Even though I live in a country known (at least to us living here) for its backward alcohol policy (Hey, let’s save people from the evils of alcohol by taxing the hell out of the mildest of alcoholic drinks, beer, thus encouraging them to buy cheap clear booze by the bucketful from overseas!) a few brave souls have actually founded new breweries even here. Also, our national state-owned alcohol monopoly that is the only company allowed to sell anything above 4,7% abv has actually started to import some beers that aren’t the usual run of the mill lager. This despite its apparent previous ambition of selling only wine which is of course the drink of choice of the civilized person that is only consumed with fine food, never with the intention of getting tipsy, heaven forbid. (The staff in the shops of the afore-mentioned monopoly seem to be highly conditioned to offer advice on food pairings to the point that you can rarely escape the place with a bottle of wine without hearing how well the white goes with fish and the red goes with meat). But I went on a bit of a tangent here…

As things stand, “Craft Beer” (the term used in my native language, handcrafted, has slightly different connotations than the English one that evokes images of smiths in their workshops and such)  is raising its head over here as well and there is a bit of a hype about new breweries. Now, this is all fine and I’m happy to see new breweries open up but there is also a different side to this that I don’t think is particularly healthy for beer culture in general. First of all, the term itself doesn’t mean anything. Simply put, making a batch of say, 3000 litres isn’t any different from making 30 000 litres or what ever is the size of a batch of beer from any large common lager brewery. You’ve moved past the point of  crushing the malt by a hand rolled mill and lifting the kettle from the stove to cool it in your sink. You’re not doing it “by hand” and there’s nothing that separates a “Craft” brewery from any other brewery but the size of the hardware. Bigger batches require bigger pumps, boiling vessels and so on but there isn’t any reason why that huge apparatus of the multinational brewery couldn’t be used to brew say a top fermenting hoppy pale ale instead of a tasteless lager. So purely from this point of view I find the term a bit silly at best and a cynical form of marketing at worst.

Secondly, and I’m sad to say this, smaller isn’t always better. Some of the offers from these “Craft” breweries have tasted pretty damn horrible. Calling bad beer “Craft” or “Limited” doesn’t make it suddenly better. It’s still crap, just rarer crap. Also to make a point, one of the better IPA’s on tap that I tasted last year was made by one of the bigger breweries that usually brews that much maligned tasteless lager. It’s not that they can’t make tastier beer (making a lager is technically much harder than brewing a top-fermenting ale especially with the consistency that it’s made in large-scale breweries) rather, it’s not in their interest to do so. They have a fine tuned industry producing a product that sells well and little incentive to change that.

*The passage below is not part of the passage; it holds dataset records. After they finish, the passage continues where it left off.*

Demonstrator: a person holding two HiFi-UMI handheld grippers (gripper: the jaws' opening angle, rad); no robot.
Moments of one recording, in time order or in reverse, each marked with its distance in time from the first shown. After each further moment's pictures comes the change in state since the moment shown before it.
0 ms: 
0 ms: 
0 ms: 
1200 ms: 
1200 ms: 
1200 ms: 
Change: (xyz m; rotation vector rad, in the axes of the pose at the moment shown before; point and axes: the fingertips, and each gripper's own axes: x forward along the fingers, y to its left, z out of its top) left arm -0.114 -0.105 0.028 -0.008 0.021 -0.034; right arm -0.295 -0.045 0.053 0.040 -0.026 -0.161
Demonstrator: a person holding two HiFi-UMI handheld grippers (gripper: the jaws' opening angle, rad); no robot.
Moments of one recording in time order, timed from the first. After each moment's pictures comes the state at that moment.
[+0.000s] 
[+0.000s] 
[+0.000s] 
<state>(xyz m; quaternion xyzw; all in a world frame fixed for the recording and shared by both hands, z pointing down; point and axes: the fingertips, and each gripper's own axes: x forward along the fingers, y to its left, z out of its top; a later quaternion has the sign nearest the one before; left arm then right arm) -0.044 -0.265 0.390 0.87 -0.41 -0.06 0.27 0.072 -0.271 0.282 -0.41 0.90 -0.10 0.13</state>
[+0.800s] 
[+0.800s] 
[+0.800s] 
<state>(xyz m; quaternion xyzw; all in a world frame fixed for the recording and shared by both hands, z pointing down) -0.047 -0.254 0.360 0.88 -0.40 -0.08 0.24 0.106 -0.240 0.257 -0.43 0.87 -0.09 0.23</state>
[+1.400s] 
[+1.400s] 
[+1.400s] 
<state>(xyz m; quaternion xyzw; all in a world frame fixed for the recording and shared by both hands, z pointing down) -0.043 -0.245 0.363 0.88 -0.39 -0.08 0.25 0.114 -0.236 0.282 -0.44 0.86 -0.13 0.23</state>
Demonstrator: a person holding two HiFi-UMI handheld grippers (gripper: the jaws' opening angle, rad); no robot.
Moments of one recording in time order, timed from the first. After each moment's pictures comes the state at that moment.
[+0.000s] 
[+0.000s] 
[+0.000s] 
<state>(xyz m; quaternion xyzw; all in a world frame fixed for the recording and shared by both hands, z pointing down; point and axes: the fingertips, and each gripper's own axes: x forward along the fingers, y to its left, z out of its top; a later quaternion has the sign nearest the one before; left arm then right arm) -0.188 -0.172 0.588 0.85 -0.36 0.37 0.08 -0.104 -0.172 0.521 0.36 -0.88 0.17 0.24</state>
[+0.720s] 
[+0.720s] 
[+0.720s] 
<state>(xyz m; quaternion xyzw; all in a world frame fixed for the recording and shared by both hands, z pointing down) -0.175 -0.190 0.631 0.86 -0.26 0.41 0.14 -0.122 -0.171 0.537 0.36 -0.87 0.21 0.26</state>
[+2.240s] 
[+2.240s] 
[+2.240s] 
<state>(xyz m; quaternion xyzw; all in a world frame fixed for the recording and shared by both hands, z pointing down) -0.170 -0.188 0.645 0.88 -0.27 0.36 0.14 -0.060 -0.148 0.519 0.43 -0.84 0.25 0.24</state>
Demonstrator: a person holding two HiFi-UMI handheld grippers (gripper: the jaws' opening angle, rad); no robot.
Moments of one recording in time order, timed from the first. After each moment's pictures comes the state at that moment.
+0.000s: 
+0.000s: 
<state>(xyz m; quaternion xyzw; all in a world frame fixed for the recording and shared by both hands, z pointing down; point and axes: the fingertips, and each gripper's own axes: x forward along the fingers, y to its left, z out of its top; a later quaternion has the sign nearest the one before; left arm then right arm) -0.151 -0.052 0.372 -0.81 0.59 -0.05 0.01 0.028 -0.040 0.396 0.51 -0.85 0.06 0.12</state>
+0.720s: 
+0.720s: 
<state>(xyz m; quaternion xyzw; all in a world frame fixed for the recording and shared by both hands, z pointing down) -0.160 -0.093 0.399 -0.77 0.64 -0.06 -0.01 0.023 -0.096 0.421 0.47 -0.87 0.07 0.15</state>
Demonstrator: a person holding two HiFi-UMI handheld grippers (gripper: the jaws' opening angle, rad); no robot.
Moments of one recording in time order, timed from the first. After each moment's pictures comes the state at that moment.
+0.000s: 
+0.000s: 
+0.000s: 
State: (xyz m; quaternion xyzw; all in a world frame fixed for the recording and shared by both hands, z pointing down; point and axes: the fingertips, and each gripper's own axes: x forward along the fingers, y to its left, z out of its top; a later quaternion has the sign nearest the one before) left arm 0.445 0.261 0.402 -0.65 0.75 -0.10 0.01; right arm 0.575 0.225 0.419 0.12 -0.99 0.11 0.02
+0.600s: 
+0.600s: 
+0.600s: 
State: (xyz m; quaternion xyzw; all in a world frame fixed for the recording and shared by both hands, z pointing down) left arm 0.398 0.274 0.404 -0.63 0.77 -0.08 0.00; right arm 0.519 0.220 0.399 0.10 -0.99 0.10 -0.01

Based on this I just find the whole implied message that “Craft” is better to be total bull. As beer drinkers, we should demand good, tasty beer, no matter what the size of the brewery producing it. Yes, often tasty beer is produced by a small brewery but we should be careful not to fall in to a mindset that smaller is better and avoid paying excessively for “limited edition” hyped up beer that is mediocre. Judging a beer by the size of the brewery making it is as smart as judging a book by its cover. What’s in the glass counts, nothing else.